HOW TO COMPLETE THIS TASK: Write out again, exactly, the lines of the listing below from the first one through the one that contains "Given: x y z", and no other lines.

SOURCE DATA:
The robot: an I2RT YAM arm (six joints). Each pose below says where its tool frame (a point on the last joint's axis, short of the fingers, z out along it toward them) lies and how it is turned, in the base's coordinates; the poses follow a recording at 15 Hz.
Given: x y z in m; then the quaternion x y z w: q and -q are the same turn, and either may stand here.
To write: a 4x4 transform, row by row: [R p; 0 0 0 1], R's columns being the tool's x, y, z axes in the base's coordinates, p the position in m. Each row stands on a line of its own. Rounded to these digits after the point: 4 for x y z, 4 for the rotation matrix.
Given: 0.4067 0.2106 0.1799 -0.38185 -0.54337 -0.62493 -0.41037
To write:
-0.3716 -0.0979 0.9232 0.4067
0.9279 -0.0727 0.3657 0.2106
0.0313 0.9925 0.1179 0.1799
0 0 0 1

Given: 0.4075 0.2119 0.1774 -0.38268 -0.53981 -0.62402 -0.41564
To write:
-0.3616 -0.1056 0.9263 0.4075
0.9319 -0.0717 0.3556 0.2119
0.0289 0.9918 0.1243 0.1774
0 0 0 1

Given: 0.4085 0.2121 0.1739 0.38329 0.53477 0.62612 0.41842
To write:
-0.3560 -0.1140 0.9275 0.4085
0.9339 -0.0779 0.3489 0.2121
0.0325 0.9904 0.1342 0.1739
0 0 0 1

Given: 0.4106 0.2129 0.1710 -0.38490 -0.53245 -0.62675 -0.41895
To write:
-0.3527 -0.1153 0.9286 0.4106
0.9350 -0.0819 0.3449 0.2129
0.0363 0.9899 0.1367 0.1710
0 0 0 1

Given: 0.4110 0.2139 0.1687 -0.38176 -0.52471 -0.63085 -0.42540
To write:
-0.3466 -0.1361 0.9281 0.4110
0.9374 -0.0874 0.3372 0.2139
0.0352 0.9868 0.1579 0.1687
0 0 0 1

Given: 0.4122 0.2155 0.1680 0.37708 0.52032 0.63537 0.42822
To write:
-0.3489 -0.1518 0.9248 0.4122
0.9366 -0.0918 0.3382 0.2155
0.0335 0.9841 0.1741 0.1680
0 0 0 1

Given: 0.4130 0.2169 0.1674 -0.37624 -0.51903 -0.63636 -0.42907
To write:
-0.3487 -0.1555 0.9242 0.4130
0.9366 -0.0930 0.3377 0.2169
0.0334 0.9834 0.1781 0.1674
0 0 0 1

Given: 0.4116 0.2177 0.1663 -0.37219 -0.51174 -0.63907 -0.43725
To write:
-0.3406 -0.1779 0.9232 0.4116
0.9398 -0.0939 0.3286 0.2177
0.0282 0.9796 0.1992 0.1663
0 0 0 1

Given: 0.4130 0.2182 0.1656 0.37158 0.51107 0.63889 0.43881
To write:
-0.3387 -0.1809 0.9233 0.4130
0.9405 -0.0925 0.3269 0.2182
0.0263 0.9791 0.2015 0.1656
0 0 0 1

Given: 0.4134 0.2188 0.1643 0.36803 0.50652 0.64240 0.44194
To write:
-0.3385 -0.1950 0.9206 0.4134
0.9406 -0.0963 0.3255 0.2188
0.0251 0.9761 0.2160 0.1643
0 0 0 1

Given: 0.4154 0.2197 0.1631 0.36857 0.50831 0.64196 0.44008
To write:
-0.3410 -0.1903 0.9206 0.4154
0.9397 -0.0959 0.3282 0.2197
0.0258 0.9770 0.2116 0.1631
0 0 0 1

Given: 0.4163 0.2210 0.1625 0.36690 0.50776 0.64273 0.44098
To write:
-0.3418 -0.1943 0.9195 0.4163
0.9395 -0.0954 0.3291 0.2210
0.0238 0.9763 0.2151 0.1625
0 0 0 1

OUTPUT OF THE EXERCISE:
The robot: an I2RT YAM arm (six joints). Each pose below says where its tool frame (a point on the last joint's axis, short of the fingers, z out along it toward them) lies and how it is turned, in the base's coordinates; the poses follow a recording at 15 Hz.
Given: x y z in m; then the quaternion x y z w: q and -q are the same turn, and either may stand here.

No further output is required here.